Health experts say that although each rare disease affects a relatively small number of people, collectively they pose a significant public health challenge that remains largely under-recognised in many developing countries.
Globally, more than 7,000 rare diseases have been identified, affecting an estimated 300 million people worldwide, equivalent to about 3.5 to 5.9 percent of the global population. Many of these conditions are genetic, chronic and life-threatening, with about half of patients being children.
Despite this growing burden, nearly 95 percent of rare diseases still lack effective treatment, largely due to limited research investment and the complexity of diagnosing such conditions. In Tanzania, health authorities estimate that around six percent of the population could be living with at least one rare disease, translating to millions of people whose conditions often remain undiagnosed or poorly managed.
Common rare diseases reported in the country include sickle cell disease, hemophilia, autism spectrum disorder, systemic lupus erythematosus and Gaucher disease. Speaking during the Rare Diseases Scientific Conference at Muhimbili University of Health and Allied Sciences (MUHAS) in Dar es Salaam, on March 8, 2026, Chief Medical Officer, Dr Grace Maghembe, said stronger research collaboration will be critical in helping Tanzania understand the scale of the problem and design effective interventions.
“These diseases may appear rare individually, but when combined they affect a significant number of people,” she said. “Without research, we cannot generate the evidence needed to guide policy, improve diagnosis and strengthen treatment services.”

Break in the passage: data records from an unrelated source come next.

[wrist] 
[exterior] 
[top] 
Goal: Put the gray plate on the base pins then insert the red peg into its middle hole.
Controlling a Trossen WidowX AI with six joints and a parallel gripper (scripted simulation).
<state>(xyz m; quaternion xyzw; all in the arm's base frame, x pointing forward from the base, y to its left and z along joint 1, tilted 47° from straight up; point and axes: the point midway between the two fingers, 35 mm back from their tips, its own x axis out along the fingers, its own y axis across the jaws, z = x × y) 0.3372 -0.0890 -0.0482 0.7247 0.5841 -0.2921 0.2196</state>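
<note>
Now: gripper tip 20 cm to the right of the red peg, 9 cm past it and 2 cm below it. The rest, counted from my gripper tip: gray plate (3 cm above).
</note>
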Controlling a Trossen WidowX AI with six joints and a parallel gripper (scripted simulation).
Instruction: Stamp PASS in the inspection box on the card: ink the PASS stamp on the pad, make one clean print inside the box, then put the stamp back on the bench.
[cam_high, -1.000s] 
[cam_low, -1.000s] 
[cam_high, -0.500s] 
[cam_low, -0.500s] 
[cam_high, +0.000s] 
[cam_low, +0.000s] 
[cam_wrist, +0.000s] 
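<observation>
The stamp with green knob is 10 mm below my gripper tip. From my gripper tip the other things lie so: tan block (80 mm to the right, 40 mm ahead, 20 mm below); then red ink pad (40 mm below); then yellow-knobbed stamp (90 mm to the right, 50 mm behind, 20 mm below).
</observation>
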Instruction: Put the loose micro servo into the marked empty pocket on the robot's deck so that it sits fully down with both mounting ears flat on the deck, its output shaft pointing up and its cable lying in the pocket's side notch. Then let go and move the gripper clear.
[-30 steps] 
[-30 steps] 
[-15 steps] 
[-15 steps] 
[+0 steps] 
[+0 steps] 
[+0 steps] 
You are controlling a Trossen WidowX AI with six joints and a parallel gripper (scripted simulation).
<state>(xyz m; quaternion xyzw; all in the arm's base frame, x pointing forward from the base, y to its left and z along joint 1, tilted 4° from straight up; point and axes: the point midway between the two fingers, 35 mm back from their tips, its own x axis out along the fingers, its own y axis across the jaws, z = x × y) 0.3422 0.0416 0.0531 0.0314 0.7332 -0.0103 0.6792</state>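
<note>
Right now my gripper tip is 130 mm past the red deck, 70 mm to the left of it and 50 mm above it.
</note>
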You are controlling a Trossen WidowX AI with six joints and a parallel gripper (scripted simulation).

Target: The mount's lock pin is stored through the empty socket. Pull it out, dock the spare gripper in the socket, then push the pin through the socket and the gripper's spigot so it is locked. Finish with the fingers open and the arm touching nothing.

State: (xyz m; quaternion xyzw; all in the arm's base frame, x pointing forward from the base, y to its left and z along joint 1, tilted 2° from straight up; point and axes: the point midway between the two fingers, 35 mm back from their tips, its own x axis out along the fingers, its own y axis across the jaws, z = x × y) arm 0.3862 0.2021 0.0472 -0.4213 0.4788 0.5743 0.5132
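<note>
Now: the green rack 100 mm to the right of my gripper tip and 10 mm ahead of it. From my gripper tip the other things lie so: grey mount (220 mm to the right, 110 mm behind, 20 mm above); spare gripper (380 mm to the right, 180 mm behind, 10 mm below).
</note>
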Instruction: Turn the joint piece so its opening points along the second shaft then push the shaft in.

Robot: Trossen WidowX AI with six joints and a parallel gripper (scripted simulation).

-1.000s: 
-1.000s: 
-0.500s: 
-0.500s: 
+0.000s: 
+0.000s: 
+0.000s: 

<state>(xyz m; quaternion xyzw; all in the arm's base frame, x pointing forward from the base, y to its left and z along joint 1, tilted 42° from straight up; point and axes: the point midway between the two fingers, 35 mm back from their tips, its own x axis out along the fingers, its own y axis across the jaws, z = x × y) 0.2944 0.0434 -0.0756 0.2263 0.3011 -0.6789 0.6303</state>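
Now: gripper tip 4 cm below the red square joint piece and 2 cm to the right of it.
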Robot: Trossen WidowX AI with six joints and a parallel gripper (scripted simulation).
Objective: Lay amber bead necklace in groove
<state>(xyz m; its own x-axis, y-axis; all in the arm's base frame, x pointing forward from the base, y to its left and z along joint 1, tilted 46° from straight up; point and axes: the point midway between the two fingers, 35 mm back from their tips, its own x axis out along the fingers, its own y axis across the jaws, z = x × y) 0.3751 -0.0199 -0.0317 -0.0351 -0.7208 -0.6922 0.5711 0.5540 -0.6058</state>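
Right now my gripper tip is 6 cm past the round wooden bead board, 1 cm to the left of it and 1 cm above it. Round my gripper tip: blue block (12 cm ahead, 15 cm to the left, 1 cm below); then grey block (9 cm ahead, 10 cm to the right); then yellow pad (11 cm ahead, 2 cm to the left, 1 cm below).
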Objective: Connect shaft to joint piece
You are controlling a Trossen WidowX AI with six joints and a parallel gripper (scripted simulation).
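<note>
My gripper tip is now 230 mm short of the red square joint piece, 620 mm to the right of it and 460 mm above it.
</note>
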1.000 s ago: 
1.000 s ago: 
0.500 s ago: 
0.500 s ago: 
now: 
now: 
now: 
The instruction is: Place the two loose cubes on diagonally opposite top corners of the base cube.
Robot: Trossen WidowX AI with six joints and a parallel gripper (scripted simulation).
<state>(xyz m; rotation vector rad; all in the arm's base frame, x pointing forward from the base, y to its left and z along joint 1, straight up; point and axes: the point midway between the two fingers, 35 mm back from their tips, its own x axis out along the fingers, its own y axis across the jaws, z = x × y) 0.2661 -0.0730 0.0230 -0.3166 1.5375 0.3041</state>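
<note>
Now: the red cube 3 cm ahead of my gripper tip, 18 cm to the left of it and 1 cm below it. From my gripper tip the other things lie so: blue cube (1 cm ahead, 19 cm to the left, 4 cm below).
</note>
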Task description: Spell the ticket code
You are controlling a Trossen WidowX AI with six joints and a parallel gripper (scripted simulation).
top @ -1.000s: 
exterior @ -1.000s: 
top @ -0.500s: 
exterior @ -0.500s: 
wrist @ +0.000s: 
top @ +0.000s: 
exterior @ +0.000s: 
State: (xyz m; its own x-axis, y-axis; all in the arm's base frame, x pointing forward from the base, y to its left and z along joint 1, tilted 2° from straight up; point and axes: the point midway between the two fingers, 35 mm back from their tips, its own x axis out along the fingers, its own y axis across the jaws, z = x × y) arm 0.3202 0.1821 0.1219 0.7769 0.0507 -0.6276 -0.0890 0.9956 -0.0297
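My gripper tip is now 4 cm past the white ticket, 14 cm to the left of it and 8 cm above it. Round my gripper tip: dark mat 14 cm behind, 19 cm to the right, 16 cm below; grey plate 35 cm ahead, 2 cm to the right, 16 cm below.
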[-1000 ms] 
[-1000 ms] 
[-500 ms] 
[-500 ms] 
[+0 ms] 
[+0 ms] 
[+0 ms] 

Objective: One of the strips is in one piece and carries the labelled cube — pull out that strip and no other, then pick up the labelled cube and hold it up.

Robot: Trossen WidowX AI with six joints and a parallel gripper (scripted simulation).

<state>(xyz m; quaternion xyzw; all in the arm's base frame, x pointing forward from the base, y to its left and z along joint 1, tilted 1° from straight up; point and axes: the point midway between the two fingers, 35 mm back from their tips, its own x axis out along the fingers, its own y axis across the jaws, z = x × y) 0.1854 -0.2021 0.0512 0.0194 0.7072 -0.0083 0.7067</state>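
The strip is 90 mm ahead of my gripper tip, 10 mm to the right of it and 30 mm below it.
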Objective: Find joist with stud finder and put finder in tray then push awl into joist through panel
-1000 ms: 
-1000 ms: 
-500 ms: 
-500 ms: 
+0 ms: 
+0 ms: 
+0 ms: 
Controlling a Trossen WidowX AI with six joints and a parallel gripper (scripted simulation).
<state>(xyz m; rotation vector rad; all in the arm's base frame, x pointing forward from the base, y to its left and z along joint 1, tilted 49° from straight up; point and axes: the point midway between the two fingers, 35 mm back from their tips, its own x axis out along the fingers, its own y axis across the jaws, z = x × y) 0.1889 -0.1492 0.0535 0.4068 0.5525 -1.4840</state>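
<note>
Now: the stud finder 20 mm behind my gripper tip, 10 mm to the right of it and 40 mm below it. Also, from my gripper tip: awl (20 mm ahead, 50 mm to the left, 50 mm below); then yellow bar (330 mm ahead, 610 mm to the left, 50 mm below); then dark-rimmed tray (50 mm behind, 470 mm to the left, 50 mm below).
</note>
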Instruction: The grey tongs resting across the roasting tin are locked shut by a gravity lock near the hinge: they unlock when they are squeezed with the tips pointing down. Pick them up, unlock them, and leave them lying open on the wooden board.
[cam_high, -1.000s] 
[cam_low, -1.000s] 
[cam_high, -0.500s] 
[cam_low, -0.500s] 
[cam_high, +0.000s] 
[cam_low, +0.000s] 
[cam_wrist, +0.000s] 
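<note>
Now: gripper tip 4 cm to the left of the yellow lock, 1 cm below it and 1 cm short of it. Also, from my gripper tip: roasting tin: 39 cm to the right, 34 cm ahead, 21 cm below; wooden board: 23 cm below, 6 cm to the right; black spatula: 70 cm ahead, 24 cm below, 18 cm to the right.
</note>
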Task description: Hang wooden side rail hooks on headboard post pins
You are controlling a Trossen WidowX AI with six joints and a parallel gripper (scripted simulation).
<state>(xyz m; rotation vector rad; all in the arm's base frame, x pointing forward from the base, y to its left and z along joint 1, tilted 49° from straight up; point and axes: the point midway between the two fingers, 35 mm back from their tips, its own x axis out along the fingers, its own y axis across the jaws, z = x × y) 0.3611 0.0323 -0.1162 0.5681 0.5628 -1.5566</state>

Dr Maghembe directed institutions such as MUHAS and the Muhimbili Medical Research Institute (MIMRI) to deepen collaboration in scientific research, particularly in areas such as genetic studies, early diagnosis and specialised treatment.
She also emphasised the government’s commitment to strengthening specialised healthcare services by investing in infrastructure, training and advanced medical expertise.
A key focus, she said, is encouraging universities to produce more specialised experts capable of diagnosing and treating rare diseases, an area where Tanzania currently faces a serious shortage of specialists.
“We want our universities to train more super-specialists who can handle complex and rare conditions locally instead of forcing patients to seek treatment abroad,” she noted.
Experts attending the conference said delayed diagnosis remains one of the biggest challenges facing patients with rare diseases.
Acting Vice Chancellor of MUHAS, Prof Emmanuel Balandya, said many patients spend years moving between hospitals before receiving an accurate diagnosis. “Rare diseases are complex and often mimic other common illnesses, which makes diagnosis difficult, especially where specialised testing and genetic services are limited,” he said.
Studies show, according to Prof Balandya, that most global medical data on rare diseases has been collected from populations outside Africa, leaving significant knowledge gaps about how these conditions affect African communities.
He said that improving research networks across hospitals, universities and global institutions could help build a stronger evidence base and accelerate the development of treatments. Dr Maghembe said the government is already strengthening referral systems to ensure that patients with rare diseases can be identified early and linked to specialised care.
For instance, more than 200 healthcare providers across 14 health facilities have been trained to establish hemophilia treatment units, with services expected to expand to all regional referral hospitals by the 2026/27 financial year.
“At the same time, treatment services for sickle cell disease have been expanded to nearly all regions and are now available in more than 80 percent of district hospitals nationwide,” she said.
Experts say tackling rare diseases will require a multi-sector approach, where researchers generate evidence, hospitals improve diagnosis and treatment, and communities increase awareness to encourage early health-seeking behaviour.
Civil society organisations are also playing a growing role in raising awareness and supporting patients.
Advocacy groups such as the Ali Kimara Rare Disease Foundation have been working to highlight the challenges faced by patients and to promote stronger collaboration between government, researchers and healthcare providers.